I’m currently having the same setup as you: spinnaker running on GKE, exposing deck and gate under an Ingress with 2 NodePort services . Currently, I can only enable IAP for deck.

Also, how can you authenticate to the gate from outside (for example from a webhook)? Do you need to attach any token with the request?

#6

Hi harry,
The ingress you created for Gate is not required. Deck has an endpoint /gate that you can activate and use. The API URL will be https://DECKURL/gate.

To enable the /gate endpoint, edit the file .hal/default/service-settings/deck.yml
Reference: https://github.com/helm/charts/commit/5a95accf98734a2c301ba40045184281f0ddb5b2#diff-1f4ada09744f95decb1cb95f5c0f43bb

Ensure that you enable IAP from halyard.

There are a few endpoints which are open, for eg. the webhook. So what we did was create an nginx deployment in the same cluster and forward the traffic to the gate pod and only to that specific endpoint.

Regards,
Bhavith

#7

Been trying to enable IAP auth and running into some similar issues – when the gate endpoint is called end up with a 502. Disabling IAP in spinnaker, I’m able to access spinnaker (deck) but API requests fail for cors policy issues.

Deck spinnaker.domain.com
Gate spinnaker-api.domain.com

I have IAP enabled in GCP for both endpoints above ^
I get a bunch of redirects and CORS violation errors and eventually a 502 when IAP is enabled via hal.

The file referenced above as .hal/default/service-settings/deck.yml does not exist in my hal setup.

This seems to be the case even if using oauth2 instead of iap (with google), so it could some kind of proxy related stuff – not really sure where to look to debug it.

#8

Hi,

There is an internal endpoint in deck using which you can access Gate. So set the Gate URL as spinnaker.domain.com/gate. This way you won’t get the CORS error.

No need to expose Gate using another Ingress and IAP is only required on the Deck endpoint.

Create the deck.yml in the mentioned location (.hal/default/service-settings). And execute “hal deploy apply”. This will create the /gate endpoint in the deck.
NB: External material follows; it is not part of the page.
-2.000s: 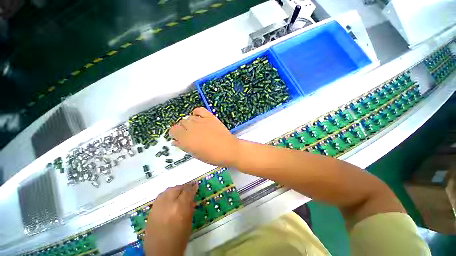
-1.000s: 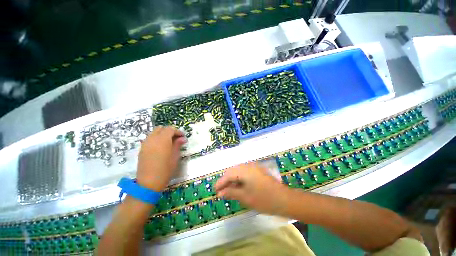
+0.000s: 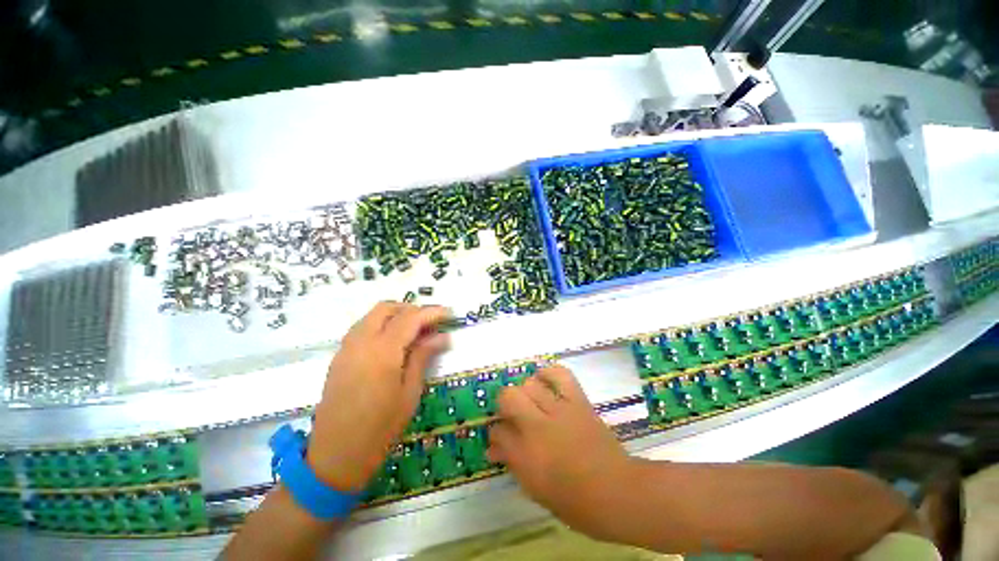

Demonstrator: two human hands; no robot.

Content of deck.yml should be:
env:
API_HOST: http://spin-gate.{{ .Release.Namespace }}:8084

Ensure that you enable IAP using hal and set the JWT header.

  • Bhavith
1 Like
#9

Worked like a charm, thank you!

#10

This was the next thing I was about to look at – since with IAP there’s not [yet] a way to whitelist/bypass paths like the ones needed for webhooks. You just exposed the webhooks path in a separate ingress that bypasses IAP, is that correct?

Where the spin-gate NodePort service has IAP disabled (no BackendConfig) and spin-deck has a BackendConfig enabling IAP.

apiVersion: extensions/v1beta1
kind: Ingress
metadata:
  name: spinnaker
spec:
  rules:
    - host: spinnaker.domain.com
      http:
        paths:
          - backend:
              serviceName: spin-deck
              servicePort: 9000
            path: /*
          - backend:
              serviceName: spin-gate
              servicePort: 8084
            path: /webhooks/*
          - backend:
              serviceName: spin-gate
              servicePort: 8084
            path: /health
  tls:
    - hosts:
        - spinnaker.domain.com
    - secretName: <redacted>

Update – You have to manually edit the GLB health check to /health and expose it as well, using the Ingress above.

#11

well, we are using a proxy that forwards the traffic directly to the internal LB or service.